Last modified: 2022-06-04
Abstract
This paper analyses the narrative break from dominant understandings of global labour reconfiguration (Azis, Ariefiansyah & Utami, 2020). It emphasises locally-specific accounts of migration anchored on the reorganisation of agricultural production in Indramayu, West Java, Indonesia. While it is the largest rice producer on the most industrialised island of Java, Indonesia, Indramayu sends 1,726 migrant workers worldwide. At least since 2017, this regency—located on the eastern end of the coast of West Java—has been recorded as the district sending the most Indonesian migrant workers abroad. During the COVID-19 pandemic, the number of Indonesian migrant workers dispatched abroad decreased, but the number of migrant workers from Indramayu remained higher than in other regions. This condition shows how agricultural centres have become and remained suppliers for migrant workers. This paper examines how ecological vulnerability and economic uncertainty affect tendencies for population movement. Despite being a strategic food commodity producer, economic uncertainty from farming activities due to structural inequalities and extreme climate-related events (i.e. prolonged droughts and pest outbreaks that occurred in 2015, 2017, and 2019 also increased the risk of losses due to crop failure) make farming less desirable as a source of livelihood.
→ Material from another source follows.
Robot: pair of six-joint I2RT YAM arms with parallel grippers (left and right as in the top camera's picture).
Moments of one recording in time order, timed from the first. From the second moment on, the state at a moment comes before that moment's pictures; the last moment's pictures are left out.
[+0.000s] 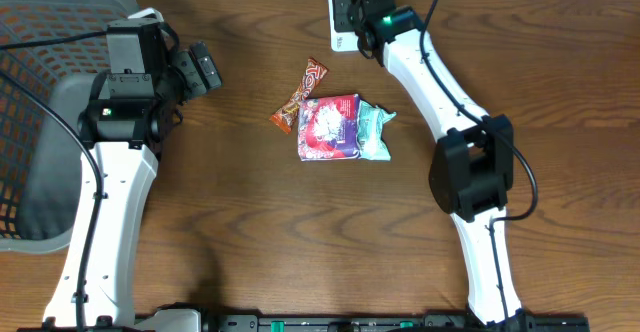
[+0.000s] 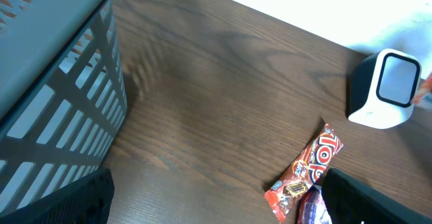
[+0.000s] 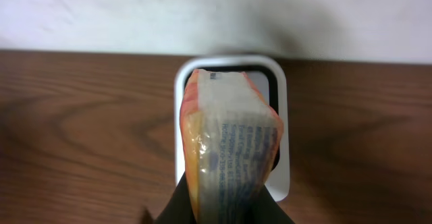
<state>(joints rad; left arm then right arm) 0.00 1.41 1.31 -0.65 -0.04 -0.36 0.40 2.42 2.22 -0.51 0.17 0.26</state>
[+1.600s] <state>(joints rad) 0.00 1.41 1.31 -0.65 -0.04 -0.36 -0.04 2.40 2.23 -0.78 0.40 0.26</state>
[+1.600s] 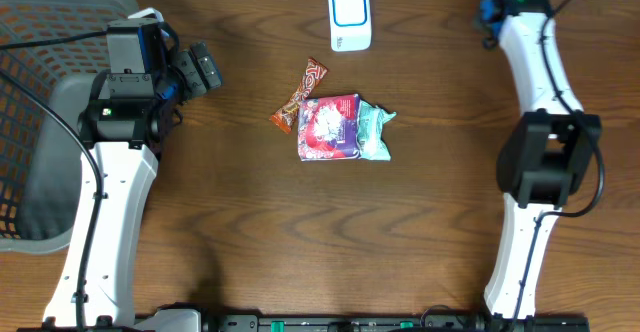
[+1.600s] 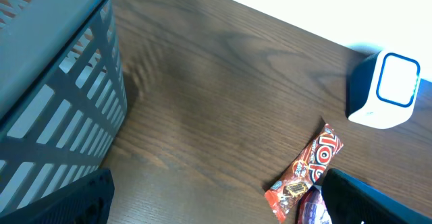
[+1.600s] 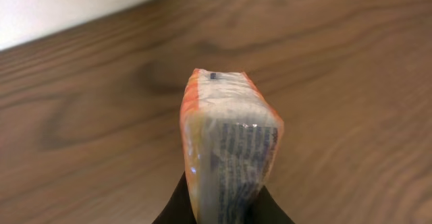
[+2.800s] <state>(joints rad) 0.00 1.41 1.31 -0.65 -0.04 -0.36 -0.43 2.39 2.08 -0.95 0.15 0.22</state>
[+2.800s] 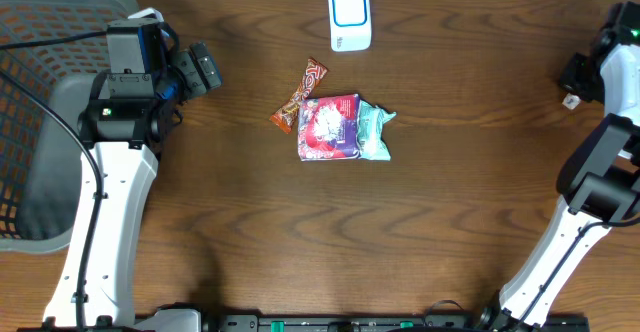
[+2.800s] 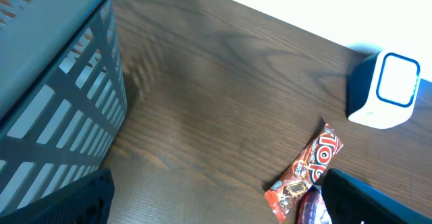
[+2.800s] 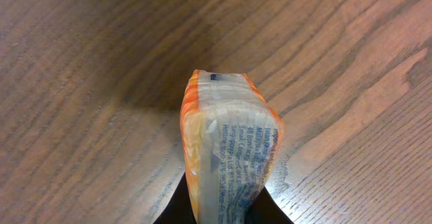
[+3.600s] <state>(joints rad) 0.00 1.41 1.31 -0.65 -0.04 -0.36 -0.57 2.38 2.08 -1.06 0.11 0.19</state>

This article argues that ecological vulnerabilities, shaped by the long history of colonialism, the green revolution, and unanticipated climate change, exacerbate employment precarity for the people of Indramayu. This situation makes it impossible for rural workers, as in the case of Indramayu, to make a living from the agricultural sector, pushing them to migrate into domestic and informal sectors abroad (e.g. household assistants, housekeepers). The paper intimately discusses how labour migration alters land use and vice versa, providing a space for mainstreaming local accounts that suspend neoliberal optimism about migration and development.